Use this method to plot the boxplots of a given column after multiple imputation. The function also plots the boxplot of the observed data from the column prior to imputation taking place. Further, the user can specify additional arguments to tailor the design of the plots themselves.

Parameters:
  • d (list) – dataset returned from multiple imputation.
  • mi (MultipleImputer) – multiple imputer used to generate d.
  • imp_col (str) – column to plot. Should be a column with imputations.
  • side_by_side (bool, Optional) – whether columns should be plotted next to each other or stacked vertically. Default is False. If True, plots will be plotted side-by-side.
  • title (str, Optional) – title of boxplots. Default is “Observed vs. Imputed Boxplots.”
  • obs_kwgs (dict, Optional) – dictionary of arguments to unpack for observed boxplot. Default is None, so no additional tailoring.
  • imp_kwgs (dict, Optional) – dictionary of arguments to unpack for imputed boxplots. Default is None, so no additional tailoring.
  • **plot_kwgs – keyword arguments used by sns.set.
Returns:

boxplots for observed and imputed data

Return type:

sns.distplot

Raises:

ValueError – see _validate_data method.

autoimpute.visuals.plot_imp_swarm(d, mi, imp_col, palette=None, title='Imputation Swarm', **plot_kwgs)[source]

Create the swarm plot for multiply imputed data.

Parameters:
  • d (list) – dataset returned from multiple imputation.
  • mi (MultipleImputer) – multiple imputer used to generate d.
  • imp_col (str) – column to plot.

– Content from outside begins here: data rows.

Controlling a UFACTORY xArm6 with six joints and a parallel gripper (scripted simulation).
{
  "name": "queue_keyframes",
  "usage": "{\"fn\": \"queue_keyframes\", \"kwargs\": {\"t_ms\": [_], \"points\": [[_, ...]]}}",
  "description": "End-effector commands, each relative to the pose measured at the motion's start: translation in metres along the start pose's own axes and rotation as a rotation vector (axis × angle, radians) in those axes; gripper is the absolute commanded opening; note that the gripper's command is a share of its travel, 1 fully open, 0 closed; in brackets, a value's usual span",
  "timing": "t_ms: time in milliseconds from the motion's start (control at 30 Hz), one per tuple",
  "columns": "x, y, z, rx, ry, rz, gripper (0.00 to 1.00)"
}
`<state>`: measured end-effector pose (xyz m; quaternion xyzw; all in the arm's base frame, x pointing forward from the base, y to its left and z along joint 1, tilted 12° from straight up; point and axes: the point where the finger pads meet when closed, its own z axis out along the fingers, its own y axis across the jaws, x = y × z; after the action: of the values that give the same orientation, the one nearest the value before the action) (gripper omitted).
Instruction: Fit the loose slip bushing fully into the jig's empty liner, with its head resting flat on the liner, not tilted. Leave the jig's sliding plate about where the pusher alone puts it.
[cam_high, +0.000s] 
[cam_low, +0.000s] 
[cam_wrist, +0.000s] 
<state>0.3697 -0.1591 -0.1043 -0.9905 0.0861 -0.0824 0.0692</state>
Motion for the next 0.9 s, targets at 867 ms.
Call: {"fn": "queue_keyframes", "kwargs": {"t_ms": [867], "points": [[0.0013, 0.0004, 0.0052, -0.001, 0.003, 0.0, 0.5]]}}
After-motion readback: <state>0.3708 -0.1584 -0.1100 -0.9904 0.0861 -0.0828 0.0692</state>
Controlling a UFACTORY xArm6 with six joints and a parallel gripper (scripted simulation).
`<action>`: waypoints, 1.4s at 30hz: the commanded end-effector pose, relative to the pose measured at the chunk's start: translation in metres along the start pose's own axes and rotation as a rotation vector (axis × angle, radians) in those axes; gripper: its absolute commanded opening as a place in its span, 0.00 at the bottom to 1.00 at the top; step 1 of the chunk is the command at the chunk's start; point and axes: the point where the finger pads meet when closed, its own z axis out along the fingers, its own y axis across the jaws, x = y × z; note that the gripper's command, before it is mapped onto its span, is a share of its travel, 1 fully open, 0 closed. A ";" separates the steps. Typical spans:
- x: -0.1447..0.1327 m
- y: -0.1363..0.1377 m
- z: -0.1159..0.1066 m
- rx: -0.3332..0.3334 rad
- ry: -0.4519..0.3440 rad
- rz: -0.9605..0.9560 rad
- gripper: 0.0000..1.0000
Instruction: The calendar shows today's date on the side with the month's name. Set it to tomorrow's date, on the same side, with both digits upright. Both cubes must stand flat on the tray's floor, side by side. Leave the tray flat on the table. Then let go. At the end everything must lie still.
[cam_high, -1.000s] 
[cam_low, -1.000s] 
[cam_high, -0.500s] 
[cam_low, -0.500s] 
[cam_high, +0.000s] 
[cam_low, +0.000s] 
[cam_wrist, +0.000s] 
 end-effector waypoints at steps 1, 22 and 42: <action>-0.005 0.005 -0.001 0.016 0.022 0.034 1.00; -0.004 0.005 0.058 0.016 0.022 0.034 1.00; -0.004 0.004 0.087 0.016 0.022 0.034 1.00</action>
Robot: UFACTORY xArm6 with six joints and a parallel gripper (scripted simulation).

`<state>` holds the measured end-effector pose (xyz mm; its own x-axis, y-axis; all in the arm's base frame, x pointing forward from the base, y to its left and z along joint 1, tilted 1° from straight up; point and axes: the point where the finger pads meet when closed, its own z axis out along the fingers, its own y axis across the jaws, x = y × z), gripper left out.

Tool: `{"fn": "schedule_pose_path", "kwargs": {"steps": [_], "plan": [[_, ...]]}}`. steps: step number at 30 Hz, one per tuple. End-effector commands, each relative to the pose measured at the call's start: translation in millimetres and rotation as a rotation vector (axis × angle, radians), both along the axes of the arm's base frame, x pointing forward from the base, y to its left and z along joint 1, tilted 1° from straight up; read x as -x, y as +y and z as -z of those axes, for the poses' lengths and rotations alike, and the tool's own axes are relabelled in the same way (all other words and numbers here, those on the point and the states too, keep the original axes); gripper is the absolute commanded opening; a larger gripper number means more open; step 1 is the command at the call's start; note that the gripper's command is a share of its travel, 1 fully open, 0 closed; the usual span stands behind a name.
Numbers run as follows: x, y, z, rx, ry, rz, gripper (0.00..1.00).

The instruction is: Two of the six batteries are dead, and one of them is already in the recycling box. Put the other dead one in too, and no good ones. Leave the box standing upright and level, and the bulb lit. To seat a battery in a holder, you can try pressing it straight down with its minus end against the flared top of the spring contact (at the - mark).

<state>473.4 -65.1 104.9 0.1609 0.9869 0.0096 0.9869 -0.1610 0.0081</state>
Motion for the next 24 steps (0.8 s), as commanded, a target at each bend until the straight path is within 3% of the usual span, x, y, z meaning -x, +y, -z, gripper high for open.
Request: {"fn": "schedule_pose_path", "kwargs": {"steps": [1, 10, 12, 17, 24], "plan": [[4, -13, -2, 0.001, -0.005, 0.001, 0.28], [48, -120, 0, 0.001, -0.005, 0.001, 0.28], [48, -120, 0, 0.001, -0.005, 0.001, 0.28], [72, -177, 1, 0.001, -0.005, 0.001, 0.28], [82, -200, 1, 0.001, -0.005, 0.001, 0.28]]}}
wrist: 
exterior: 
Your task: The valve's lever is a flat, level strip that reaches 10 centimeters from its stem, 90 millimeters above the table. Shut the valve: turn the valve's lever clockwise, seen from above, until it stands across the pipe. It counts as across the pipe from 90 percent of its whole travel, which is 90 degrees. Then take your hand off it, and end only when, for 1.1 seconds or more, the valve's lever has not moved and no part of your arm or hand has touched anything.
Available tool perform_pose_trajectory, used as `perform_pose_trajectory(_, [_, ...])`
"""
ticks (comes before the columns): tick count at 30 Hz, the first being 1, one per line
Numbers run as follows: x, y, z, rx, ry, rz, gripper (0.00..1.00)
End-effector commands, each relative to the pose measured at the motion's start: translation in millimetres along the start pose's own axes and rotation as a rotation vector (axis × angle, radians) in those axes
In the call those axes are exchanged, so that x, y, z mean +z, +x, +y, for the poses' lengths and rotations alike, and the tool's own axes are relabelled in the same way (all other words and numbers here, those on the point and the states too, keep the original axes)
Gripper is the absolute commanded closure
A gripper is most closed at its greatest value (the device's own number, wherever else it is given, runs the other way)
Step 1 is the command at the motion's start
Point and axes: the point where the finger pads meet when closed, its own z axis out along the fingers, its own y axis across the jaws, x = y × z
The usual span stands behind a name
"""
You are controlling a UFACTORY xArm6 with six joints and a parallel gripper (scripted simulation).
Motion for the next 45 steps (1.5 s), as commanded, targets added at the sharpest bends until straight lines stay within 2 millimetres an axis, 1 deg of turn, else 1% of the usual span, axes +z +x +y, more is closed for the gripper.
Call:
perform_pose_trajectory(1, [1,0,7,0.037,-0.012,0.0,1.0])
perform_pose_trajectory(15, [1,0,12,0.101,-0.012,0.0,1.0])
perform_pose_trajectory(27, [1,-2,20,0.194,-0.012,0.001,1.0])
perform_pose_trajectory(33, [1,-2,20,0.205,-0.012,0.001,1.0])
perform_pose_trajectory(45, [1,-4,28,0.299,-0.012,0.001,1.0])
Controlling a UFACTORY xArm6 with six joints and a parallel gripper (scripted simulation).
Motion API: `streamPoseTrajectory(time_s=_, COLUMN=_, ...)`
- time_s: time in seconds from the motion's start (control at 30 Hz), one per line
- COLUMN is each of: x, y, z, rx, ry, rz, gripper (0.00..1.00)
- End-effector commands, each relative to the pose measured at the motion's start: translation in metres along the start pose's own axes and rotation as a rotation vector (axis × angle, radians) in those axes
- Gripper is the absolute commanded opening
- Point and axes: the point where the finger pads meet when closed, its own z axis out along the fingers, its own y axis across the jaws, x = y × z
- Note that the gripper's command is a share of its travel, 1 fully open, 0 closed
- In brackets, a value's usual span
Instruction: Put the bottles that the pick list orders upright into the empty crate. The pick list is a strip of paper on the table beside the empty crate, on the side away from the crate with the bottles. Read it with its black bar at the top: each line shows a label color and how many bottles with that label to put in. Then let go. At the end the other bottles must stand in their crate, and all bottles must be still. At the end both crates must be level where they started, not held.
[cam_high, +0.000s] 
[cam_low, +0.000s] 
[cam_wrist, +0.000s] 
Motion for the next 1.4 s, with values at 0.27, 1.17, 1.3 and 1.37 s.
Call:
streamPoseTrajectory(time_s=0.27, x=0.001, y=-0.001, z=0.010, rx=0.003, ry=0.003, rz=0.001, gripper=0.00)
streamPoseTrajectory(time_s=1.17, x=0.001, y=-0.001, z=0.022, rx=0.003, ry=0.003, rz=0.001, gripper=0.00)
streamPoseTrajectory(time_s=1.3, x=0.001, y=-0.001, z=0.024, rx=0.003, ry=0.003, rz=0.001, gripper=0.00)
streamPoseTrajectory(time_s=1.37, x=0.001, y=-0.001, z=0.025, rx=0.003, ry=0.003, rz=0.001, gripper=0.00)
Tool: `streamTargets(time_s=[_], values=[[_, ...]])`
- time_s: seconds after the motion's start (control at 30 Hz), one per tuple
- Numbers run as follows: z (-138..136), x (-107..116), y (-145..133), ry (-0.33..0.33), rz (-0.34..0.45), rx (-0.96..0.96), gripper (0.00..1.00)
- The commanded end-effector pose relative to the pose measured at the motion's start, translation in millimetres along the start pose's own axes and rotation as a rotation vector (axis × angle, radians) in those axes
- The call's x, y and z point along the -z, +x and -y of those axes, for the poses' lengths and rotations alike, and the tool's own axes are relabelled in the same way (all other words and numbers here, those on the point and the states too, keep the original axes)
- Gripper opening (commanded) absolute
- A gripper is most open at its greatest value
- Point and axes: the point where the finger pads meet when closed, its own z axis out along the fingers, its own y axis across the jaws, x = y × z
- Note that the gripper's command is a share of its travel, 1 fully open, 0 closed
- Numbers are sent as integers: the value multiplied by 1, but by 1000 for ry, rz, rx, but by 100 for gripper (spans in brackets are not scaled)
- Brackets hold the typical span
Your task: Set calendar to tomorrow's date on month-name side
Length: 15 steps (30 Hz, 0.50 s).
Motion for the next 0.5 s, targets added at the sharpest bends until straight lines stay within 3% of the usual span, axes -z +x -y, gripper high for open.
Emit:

Should be a column with imputations.
  • title (str, Optional) – title of plot. Default is “Imputation Swarm”.
  • palette (list, tuple, Optional) – colors for the imps and observed. Default is None. if None, colors default to [“r”,”c”].
  • **plot_kwgs – keyword arguments used by sns.set.
Returns:

swarmplot for imputed data

Return type:

sns.distplot

Raises:

ValueError – see _validate_data method.

autoimpute.visuals.plot_imp_strip(d, mi, imp_col, palette=None, title='Imputation Strip', **plot_kwgs)[source]

Create the strip plot for multiply imputed data.

Parameters:
  • d (list) – dataset returned from multiple imputation.
  • mi (MultipleImputer) – multiple imputer used to generate d.
  • imp_col (str) – column to plot. Should be a column with imputations.
  • title (str, Optional) – title of plot. Default is “Imputation Strip”.
  • palette (list, tuple, Optional) – colors for the imps and observed. Default is None. if None, colors default to [“r”,”c”].
  • **plot_kwgs – keyword arguments used by sns.set.
Returns:

stripplot for imputed data

Return type:

sns.distplot

Raises:

ValueError – see _validate_data method.